An apology is in order. After reading more reader emails on this subject, and after properly reading and thinking about Conor’s original post, I withdraw my aside that this wasn’t technically torture because it was not done to procure information and could be defended as a medical procedure to keep someone alive. If the facts of the case are as the lawsuit alleges, Conor is dead right and I am dead wrong. Conor is wrong, however, to say I am blinded by fealty to Obama, as my posts this week on the Senate Intelligence Report should prove. I was, rather, guilty of blogging while traveling.
I hope readers understand I wasn’t defending the ghastly practice, just concerned about the legal technicalities. The manner of this force-feeding, if the lawsuit is correct, puts it in an entirely different category from medical procedures. I should have taken more time. This email was especially persuasive:
I am a surgeon well versed in the use of nasogastric tubes.
You wrote, “Many hospital patients are fed with NG tubes, even children. No one would describe that as torture, if medically necessary”. Andrew, I see many patients who have indisputable medical indications for NG tubes who, when informed of my treatment recommendations, refuse insertion of the tube. If I were to then restrain a coherent patient fully in charge of her mental faculties and forcibly jam the NG tube down that patient’s nose, I would be, incontrovertibly, assaulting that patient.

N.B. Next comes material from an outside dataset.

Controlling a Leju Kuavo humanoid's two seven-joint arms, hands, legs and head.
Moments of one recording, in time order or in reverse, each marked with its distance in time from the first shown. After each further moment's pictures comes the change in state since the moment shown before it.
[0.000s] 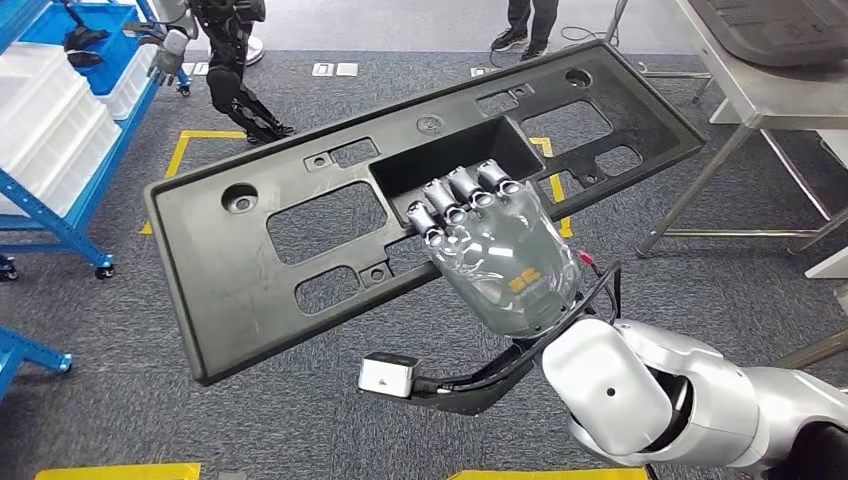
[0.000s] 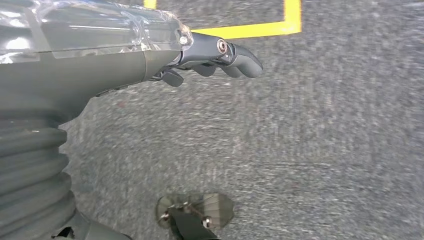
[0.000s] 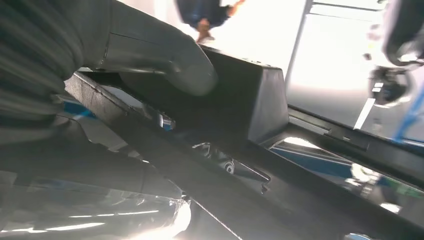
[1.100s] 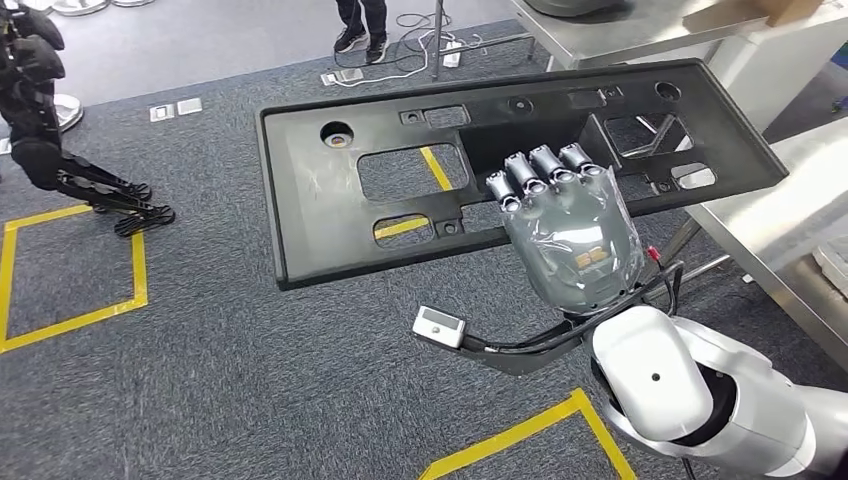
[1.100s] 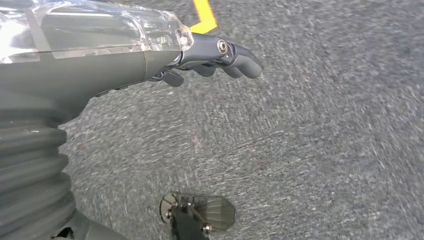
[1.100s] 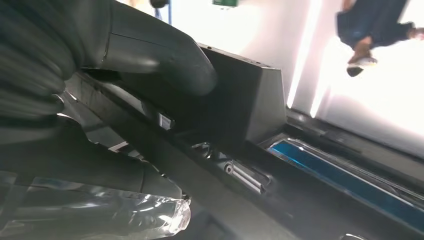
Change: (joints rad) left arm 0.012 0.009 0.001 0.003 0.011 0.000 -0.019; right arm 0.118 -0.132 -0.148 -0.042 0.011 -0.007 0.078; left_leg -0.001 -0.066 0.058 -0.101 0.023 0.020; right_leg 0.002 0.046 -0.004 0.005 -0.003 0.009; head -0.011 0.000
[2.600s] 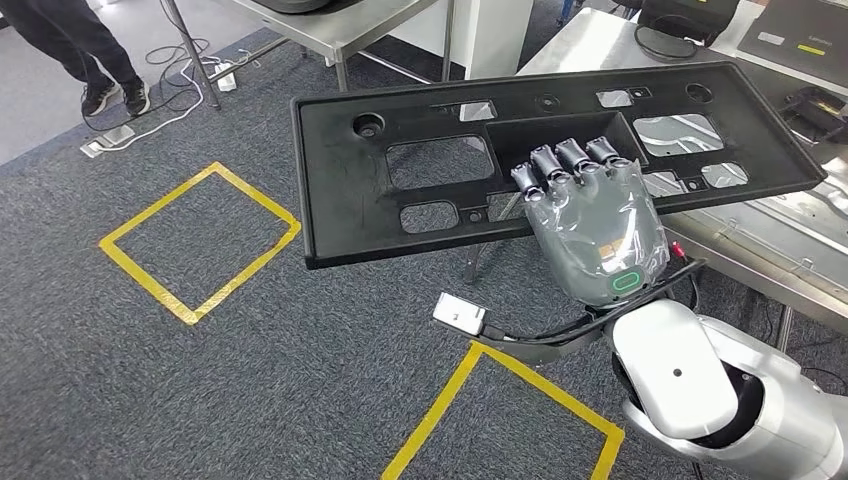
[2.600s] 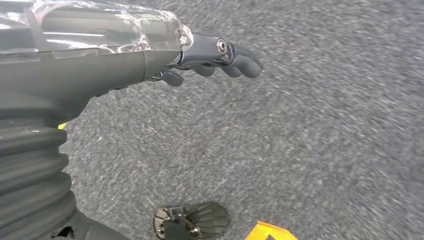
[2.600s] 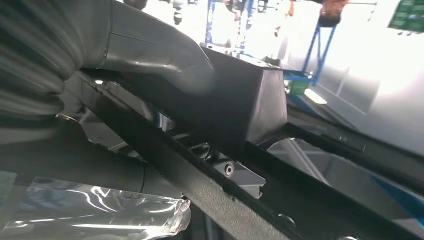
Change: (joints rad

There are plenty of medical interventions that are justifiably “indicated”. A diabetic with gangrene of the foot may truly need an amputation, but if you restrain him against his will and go lopping off his limb, then you should have to face criminal charges.
This is about consent. Torture isn’t just to elicit information. You have said yourself that torture has nothing to do with intelligence gathering or ticking time-bomb scenarios. It’s all about power and domination.